* Task item *
Would you please write out every record exactly?

(Entries taken from a collection)
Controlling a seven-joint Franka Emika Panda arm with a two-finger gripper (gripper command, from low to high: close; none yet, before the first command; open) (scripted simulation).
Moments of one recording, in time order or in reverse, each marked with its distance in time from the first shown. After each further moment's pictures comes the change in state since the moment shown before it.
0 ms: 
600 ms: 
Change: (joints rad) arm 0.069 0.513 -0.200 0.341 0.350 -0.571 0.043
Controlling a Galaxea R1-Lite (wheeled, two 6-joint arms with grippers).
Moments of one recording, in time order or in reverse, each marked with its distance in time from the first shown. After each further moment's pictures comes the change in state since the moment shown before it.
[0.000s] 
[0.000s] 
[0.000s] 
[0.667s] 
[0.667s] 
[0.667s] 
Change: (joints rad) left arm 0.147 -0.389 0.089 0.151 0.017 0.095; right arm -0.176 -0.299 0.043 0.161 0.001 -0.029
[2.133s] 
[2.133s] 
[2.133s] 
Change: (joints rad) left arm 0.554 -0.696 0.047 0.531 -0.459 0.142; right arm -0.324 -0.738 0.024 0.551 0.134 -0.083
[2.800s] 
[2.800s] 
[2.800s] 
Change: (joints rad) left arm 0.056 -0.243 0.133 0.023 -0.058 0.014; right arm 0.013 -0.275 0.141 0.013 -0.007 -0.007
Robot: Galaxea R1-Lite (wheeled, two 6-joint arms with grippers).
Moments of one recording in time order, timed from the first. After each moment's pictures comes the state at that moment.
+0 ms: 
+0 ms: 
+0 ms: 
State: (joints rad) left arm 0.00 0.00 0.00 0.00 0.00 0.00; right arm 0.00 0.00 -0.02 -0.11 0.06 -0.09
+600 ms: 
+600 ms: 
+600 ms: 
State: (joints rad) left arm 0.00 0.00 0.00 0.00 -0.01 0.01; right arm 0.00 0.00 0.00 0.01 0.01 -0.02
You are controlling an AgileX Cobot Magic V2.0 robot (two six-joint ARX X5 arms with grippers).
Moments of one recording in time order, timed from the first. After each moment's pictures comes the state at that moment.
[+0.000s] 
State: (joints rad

* Answer for this exercise *
Controlling a seven-joint Franka Emika Panda arm with a two-finger gripper (gripper command, from low to high: close; none yet, before the first command; open) (scripted simulation).
Moments of one recording, in time order or in reverse, each marked with its distance in time from the first shown. After each further moment's pictures comes the change in state since the moment shown before it.
0 ms: 
600 ms: 
Change: (joints rad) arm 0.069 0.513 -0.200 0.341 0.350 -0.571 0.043
Controlling a Galaxea R1-Lite (wheeled, two 6-joint arms with grippers).
Moments of one recording, in time order or in reverse, each marked with its distance in time from the first shown. After each further moment's pictures comes the change in state since the moment shown before it.
[0.000s] 
[0.000s] 
[0.000s] 
[0.667s] 
[0.667s] 
[0.667s] 
Change: (joints rad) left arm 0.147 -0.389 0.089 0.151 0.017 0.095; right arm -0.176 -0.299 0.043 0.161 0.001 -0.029
[2.133s] 
[2.133s] 
[2.133s] 
Change: (joints rad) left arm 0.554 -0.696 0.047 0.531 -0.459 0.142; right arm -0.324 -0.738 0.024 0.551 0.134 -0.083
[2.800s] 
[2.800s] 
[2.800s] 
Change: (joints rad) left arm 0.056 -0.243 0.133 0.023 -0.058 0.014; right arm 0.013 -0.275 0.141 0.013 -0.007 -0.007
Robot: Galaxea R1-Lite (wheeled, two 6-joint arms with grippers).
Moments of one recording in time order, timed from the first. After each moment's pictures comes the state at that moment.
+0 ms: 
+0 ms: 
+0 ms: 
State: (joints rad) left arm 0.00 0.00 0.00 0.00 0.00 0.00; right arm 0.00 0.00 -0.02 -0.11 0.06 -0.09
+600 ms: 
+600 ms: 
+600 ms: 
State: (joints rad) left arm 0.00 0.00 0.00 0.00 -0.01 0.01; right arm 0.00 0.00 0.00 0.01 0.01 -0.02
You are controlling an AgileX Cobot Magic V2.0 robot (two six-joint ARX X5 arms with grippers).
Moments of one recording in time order, timed from the first. After each moment's pictures comes the state at that moment.
[+0.000s] 
State: (joints rad

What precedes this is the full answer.